Retype each line of the material below word for word; pictures stay out.

::::::::::

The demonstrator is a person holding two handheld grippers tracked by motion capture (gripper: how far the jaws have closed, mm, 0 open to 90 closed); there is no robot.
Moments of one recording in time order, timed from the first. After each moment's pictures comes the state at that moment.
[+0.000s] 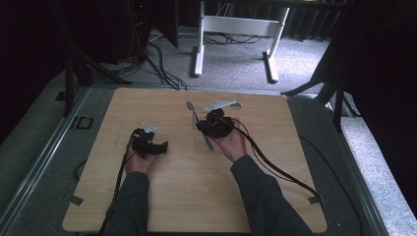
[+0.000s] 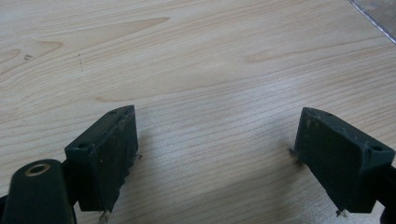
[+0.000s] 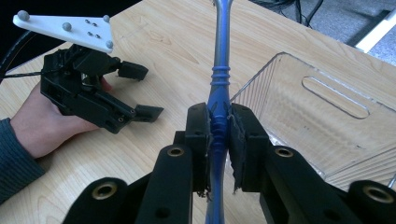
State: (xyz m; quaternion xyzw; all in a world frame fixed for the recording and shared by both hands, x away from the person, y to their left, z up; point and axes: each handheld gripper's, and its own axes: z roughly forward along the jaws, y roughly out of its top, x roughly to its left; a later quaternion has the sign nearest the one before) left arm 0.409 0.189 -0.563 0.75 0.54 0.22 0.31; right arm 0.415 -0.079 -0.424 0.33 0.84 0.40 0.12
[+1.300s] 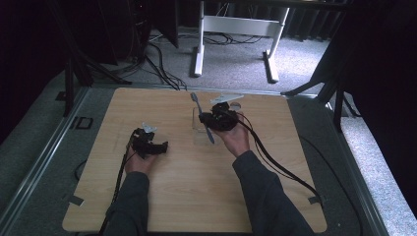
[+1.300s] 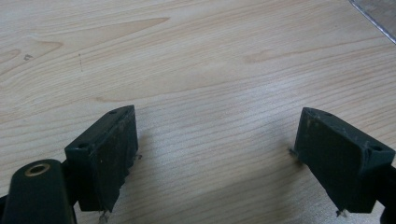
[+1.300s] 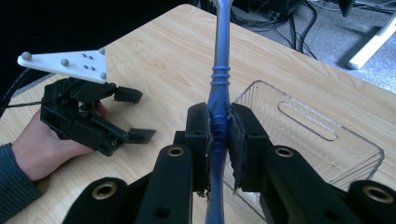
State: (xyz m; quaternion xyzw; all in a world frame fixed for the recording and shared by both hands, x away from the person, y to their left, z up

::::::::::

■ **Answer**
The demonstrator is a person holding two handheld grippers tracked by motion capture (gripper: how far the jaws have closed, mm, 0 open to 90 closed); there is no robot.
Moments of one recording in time order, timed from the first. After each moment's pictures comes the state at that moment.
[+0.000s] 
[+0.000s] 
[+0.000s] 
State: (xyz m; quaternion xyzw; all in a world frame fixed for the recording and shared by both hands, x away from the person, y to their left, z up; point and axes: each handheld gripper's, and its own axes: z roughly forward along the jaws, y roughly out of its top, x roughly to its left; a later quaternion has the sign nearest the one before) left arm 0.409 0.189 -0.563 0.75 0.54 0.22 0.31; right arm 0.415 -0.079 -0.424 0.33 0.84 0.40 0.12
[+1.300s] 
[+1.300s] 
[+1.300s] 
State: (xyz m; quaternion xyzw; all in a world frame fixed for the recording and shared by both hands, x away from the person, y to their left, z up

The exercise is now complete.